Exercise brief ▸
Give again, word for word, only the lines of the material below from its first line through the one that holds "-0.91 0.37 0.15"; pictures stay out.

┄┄┄┄┄┄┄┄┄┄┄┄┄┄┄┄┄┄┄┄

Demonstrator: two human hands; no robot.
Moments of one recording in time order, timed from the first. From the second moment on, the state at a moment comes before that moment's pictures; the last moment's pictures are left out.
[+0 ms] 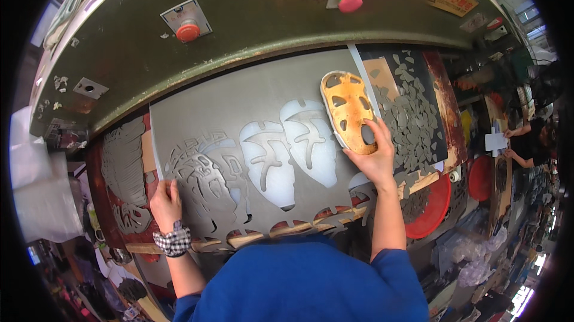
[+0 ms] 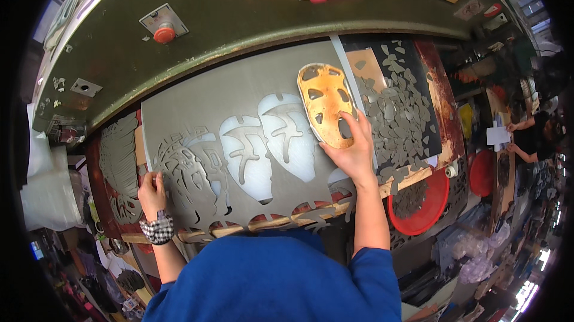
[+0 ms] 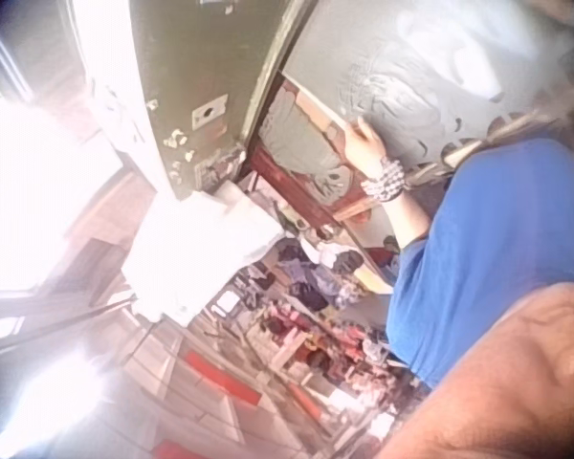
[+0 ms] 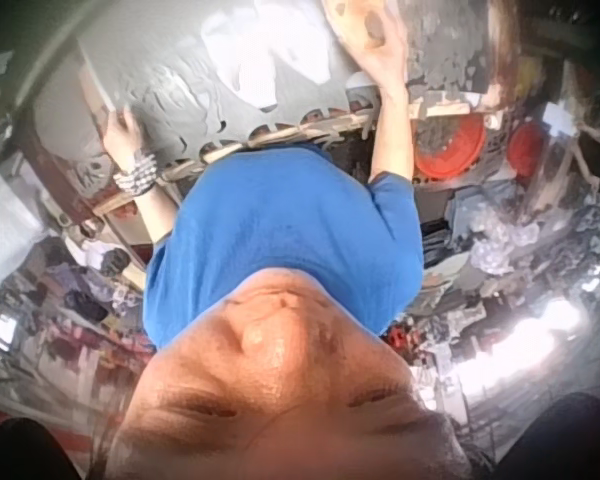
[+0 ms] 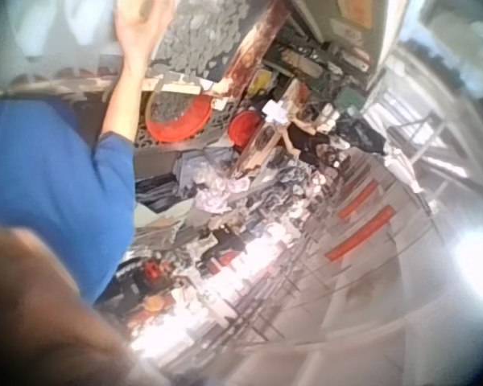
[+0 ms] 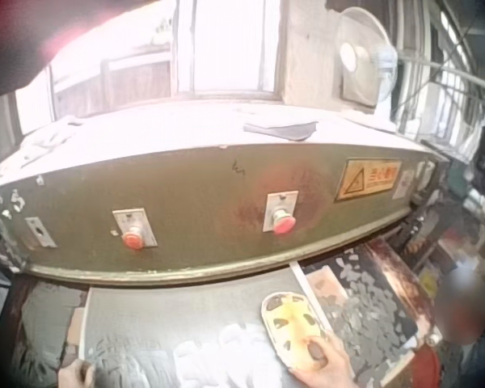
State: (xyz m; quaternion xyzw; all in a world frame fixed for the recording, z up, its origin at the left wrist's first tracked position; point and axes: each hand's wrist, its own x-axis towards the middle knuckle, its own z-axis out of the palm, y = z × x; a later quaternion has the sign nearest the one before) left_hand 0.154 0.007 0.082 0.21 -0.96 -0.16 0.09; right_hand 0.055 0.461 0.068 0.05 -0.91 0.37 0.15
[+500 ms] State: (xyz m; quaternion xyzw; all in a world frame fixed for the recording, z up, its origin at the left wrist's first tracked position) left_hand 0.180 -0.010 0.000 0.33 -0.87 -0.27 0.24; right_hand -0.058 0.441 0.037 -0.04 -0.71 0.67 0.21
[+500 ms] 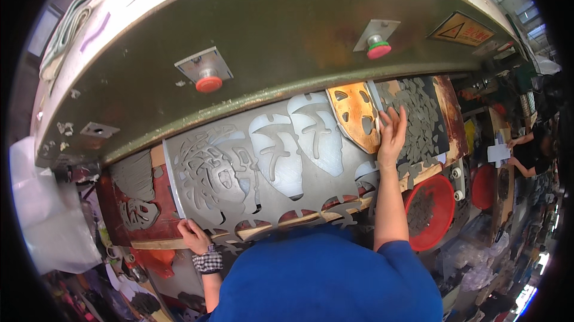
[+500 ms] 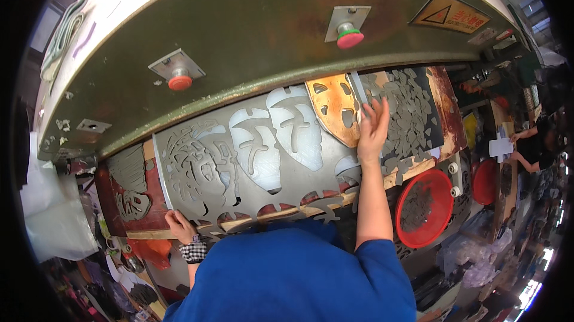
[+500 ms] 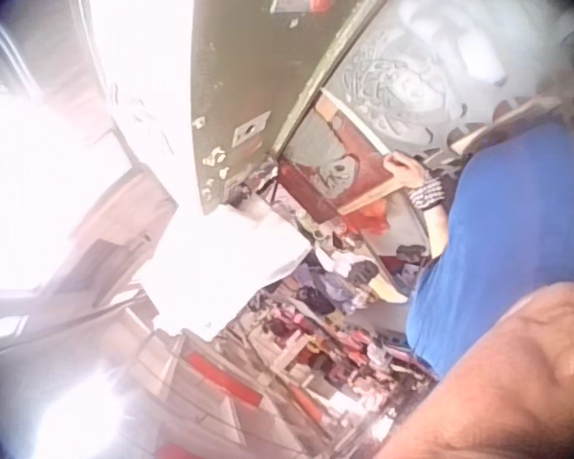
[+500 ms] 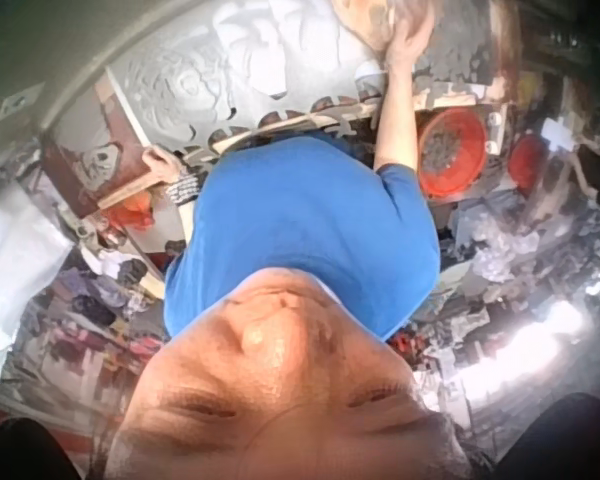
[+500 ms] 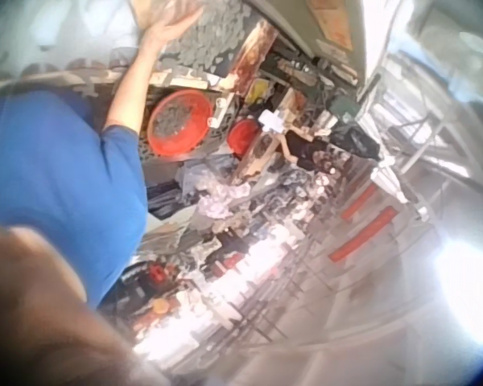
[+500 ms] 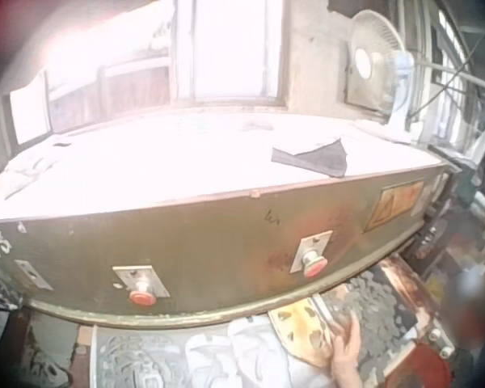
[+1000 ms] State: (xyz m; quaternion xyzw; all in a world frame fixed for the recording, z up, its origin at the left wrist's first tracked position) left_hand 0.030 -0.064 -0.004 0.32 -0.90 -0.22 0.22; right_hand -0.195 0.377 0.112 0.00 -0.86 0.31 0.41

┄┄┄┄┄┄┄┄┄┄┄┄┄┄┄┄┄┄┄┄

Answer for this exercise ▸
Demonstrator: two human hands; no robot.
Moments of one recording in time order, timed from the first. From the second moment on, the state at a moment comes before that moment's pictures; the last moment's pictures are left out.
[+0 ms] 
[+0 ms] 
[+0 ms] 
[+0 ms] 
[+0 ms] 
[+0 ms] 
State: (xyz m; quaternion xyzw; all in a world frame fixed for the recording, z up, its origin at the left wrist's first tracked position; point and axes: each hand's wrist, its own x-axis towards the middle knuckle, its own z-axis out of the palm, y = z × x; a later quaternion has the sign nearest the one before) left_hand 0.154 0.007 0.082 0.21 -0.96 -0.16 0.09; right_hand 0.055 0.461 0.068 0.05 -0.91 0.37 0.15

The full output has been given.